### Task to complete
Your answer should be the exact lines of the data below from the one containing "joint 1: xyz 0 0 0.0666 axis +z" through the one containing "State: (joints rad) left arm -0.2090"; please include nothing else.

### Data records

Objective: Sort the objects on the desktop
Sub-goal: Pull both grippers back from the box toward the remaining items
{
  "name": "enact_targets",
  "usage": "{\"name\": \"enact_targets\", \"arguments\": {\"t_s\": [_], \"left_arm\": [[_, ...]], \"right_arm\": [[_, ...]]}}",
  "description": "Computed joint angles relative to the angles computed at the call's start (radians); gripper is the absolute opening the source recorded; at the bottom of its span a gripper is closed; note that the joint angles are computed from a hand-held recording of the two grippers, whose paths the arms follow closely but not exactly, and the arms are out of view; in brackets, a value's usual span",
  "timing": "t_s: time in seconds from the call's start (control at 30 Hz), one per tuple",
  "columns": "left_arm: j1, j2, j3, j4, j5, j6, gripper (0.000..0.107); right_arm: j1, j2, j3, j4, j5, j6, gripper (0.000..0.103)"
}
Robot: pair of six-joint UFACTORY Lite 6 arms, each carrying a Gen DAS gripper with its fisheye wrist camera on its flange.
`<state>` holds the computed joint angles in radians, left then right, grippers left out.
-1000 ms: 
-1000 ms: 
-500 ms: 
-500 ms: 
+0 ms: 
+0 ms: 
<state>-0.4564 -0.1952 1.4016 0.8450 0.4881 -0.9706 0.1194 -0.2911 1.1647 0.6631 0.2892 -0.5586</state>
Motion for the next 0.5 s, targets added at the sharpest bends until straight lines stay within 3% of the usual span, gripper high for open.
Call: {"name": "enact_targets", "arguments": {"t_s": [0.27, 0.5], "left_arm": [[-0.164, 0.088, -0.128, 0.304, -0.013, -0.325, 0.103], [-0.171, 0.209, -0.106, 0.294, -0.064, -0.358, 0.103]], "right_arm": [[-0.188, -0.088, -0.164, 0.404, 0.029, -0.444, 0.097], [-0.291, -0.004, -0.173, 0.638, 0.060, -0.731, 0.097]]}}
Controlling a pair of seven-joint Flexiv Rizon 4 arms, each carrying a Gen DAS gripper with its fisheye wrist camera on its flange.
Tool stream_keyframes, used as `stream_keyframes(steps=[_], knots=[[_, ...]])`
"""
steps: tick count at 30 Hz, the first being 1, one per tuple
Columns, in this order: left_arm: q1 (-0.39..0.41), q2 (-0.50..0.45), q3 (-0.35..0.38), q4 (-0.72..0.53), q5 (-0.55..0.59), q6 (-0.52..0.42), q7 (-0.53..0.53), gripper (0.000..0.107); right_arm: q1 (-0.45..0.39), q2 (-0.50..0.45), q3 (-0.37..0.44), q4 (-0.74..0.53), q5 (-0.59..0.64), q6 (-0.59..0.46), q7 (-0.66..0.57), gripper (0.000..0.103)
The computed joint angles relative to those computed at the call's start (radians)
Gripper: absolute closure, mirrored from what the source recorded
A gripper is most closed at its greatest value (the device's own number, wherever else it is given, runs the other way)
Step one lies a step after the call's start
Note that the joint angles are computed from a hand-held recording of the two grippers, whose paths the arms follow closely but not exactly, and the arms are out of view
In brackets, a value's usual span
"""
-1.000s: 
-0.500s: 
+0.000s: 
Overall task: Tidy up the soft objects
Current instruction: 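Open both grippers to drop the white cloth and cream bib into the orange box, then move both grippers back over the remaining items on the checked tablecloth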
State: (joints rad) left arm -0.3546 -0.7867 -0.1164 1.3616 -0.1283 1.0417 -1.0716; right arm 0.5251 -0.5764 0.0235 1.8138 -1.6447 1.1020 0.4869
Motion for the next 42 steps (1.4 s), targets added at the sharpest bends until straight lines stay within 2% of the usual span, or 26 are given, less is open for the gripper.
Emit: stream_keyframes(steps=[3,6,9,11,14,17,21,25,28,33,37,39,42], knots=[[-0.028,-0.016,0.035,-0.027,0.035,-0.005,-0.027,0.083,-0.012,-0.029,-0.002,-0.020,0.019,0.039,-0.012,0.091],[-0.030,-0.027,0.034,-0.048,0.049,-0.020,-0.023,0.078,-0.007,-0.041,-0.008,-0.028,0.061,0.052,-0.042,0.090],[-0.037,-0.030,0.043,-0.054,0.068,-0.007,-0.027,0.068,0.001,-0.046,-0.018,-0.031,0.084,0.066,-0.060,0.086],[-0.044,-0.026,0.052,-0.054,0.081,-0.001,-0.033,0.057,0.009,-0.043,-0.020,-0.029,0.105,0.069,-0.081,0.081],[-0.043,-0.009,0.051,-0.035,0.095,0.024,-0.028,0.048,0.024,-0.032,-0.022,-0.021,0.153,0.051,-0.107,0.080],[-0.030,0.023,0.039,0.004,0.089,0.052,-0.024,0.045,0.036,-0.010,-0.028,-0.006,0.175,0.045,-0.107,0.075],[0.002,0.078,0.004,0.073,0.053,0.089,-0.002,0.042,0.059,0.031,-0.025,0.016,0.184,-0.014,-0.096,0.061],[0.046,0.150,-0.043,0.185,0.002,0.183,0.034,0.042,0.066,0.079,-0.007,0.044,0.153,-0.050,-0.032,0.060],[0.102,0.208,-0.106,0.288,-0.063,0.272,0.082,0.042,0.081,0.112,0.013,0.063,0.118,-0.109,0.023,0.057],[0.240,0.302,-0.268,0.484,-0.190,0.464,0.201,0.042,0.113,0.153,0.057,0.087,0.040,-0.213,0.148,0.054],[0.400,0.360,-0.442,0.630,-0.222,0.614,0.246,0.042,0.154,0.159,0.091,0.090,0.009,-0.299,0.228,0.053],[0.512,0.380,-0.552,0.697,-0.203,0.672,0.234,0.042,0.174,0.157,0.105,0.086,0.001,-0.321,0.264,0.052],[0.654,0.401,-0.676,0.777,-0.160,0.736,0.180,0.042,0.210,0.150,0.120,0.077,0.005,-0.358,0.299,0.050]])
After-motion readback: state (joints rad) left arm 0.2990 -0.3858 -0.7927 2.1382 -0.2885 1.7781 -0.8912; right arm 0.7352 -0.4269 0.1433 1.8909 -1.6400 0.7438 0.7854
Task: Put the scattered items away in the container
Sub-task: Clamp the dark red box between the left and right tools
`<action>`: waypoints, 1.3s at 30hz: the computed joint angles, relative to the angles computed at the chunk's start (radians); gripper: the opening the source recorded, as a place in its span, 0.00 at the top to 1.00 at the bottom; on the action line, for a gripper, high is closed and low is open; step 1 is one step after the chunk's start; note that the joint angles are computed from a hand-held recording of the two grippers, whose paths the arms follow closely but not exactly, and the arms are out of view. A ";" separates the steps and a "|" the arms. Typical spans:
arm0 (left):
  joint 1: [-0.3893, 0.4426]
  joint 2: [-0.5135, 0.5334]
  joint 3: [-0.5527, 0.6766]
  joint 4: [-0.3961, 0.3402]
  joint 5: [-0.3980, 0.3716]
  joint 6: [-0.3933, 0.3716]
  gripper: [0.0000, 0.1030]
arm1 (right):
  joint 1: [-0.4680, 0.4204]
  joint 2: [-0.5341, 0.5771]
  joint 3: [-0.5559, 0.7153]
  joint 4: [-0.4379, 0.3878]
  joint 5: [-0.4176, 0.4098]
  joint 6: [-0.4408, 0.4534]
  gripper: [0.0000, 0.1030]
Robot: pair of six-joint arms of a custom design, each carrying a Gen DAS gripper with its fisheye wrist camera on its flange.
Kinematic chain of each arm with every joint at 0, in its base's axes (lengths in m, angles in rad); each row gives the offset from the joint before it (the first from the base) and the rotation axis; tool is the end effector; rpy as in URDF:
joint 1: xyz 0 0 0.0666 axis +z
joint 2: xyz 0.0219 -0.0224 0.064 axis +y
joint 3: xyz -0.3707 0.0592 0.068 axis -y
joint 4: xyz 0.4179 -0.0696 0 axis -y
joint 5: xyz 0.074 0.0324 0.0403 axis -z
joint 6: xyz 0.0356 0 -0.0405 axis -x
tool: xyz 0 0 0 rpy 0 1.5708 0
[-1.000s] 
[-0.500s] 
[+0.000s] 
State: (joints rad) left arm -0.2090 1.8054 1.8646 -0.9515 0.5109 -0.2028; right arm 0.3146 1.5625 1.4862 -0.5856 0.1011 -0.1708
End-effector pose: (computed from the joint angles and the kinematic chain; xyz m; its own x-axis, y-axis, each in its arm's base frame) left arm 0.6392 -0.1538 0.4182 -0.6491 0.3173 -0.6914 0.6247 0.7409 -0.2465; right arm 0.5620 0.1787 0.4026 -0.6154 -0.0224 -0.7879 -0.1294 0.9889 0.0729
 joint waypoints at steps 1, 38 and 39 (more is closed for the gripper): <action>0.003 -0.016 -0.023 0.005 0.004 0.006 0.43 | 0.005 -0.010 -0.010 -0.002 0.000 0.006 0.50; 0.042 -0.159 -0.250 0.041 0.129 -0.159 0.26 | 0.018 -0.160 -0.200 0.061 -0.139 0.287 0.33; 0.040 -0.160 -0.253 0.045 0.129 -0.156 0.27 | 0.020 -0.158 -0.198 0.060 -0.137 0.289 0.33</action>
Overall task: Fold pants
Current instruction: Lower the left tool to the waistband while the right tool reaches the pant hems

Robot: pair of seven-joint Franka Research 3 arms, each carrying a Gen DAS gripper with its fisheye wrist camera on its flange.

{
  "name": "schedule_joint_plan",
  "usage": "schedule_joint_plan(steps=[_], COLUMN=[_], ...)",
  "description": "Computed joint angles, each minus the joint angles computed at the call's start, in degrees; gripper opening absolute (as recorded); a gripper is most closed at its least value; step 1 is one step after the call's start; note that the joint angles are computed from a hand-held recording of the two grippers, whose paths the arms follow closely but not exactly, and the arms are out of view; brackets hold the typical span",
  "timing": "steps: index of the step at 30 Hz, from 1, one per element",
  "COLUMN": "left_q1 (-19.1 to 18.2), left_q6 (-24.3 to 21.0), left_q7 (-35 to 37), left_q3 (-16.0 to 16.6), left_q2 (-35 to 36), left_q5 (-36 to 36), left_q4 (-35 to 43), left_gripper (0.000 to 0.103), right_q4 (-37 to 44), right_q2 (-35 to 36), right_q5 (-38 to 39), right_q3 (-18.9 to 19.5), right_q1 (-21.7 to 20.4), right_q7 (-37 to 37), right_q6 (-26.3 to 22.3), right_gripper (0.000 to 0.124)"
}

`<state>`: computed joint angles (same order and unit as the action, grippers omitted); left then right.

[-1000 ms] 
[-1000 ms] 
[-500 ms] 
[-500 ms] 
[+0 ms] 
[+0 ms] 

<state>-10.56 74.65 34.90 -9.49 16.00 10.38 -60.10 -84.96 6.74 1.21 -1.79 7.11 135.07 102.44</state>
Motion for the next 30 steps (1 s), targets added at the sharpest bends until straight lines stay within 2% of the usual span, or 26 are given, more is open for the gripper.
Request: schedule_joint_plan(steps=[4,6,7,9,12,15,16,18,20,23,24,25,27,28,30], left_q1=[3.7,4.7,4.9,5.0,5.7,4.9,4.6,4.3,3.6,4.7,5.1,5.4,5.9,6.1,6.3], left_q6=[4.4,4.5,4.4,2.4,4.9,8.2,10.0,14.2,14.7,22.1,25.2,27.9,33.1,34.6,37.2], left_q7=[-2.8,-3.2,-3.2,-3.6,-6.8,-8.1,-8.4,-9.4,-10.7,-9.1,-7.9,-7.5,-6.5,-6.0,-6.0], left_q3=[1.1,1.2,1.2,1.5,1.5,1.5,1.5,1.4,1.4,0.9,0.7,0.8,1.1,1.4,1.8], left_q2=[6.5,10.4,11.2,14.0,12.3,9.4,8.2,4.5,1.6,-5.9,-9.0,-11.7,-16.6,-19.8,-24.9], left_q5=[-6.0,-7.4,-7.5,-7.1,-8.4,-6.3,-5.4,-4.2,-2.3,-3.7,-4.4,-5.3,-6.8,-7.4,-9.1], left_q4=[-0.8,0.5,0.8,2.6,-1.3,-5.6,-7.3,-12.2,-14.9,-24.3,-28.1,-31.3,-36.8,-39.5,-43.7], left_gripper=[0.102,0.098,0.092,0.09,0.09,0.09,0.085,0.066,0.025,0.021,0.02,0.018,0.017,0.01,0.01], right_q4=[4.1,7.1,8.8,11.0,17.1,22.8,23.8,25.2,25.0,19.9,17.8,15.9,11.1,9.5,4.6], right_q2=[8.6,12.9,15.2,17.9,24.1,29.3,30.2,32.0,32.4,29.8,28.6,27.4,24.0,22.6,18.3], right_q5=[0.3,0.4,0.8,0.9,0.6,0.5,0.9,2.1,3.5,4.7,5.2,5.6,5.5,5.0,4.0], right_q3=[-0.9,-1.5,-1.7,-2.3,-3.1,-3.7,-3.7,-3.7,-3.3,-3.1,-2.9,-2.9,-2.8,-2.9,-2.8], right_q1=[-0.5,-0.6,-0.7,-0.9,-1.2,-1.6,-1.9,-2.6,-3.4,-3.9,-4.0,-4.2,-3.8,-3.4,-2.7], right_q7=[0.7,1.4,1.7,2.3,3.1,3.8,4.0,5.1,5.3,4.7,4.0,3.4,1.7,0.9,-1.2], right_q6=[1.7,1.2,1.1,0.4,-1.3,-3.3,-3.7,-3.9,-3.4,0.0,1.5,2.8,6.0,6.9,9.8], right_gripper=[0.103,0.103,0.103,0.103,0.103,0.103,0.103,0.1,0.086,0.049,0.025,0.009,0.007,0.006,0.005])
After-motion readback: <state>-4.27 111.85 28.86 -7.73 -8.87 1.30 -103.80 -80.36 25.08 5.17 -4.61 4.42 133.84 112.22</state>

### Result of the task
joint 1: xyz 0 0 0.0666 axis +z
joint 2: xyz 0.0219 -0.0224 0.064 axis +y
joint 3: xyz -0.3707 0.0592 0.068 axis -y
joint 4: xyz 0.4179 -0.0696 0 axis -y
joint 5: xyz 0.074 0.0324 0.0403 axis -z
joint 6: xyz 0.0356 0 -0.0405 axis -x
tool: xyz 0 0 0 rpy 0 1.5708 0
[-1.000s] 
[-0.500s] 
[+0.000s] 
State: (joints rad) left arm -0.2090 1.8054 1.8646 -0.9515 0.5109 -0.2028; right arm 0.3146 1.5625 1.4862 -0.5856 0.1011 -0.1708

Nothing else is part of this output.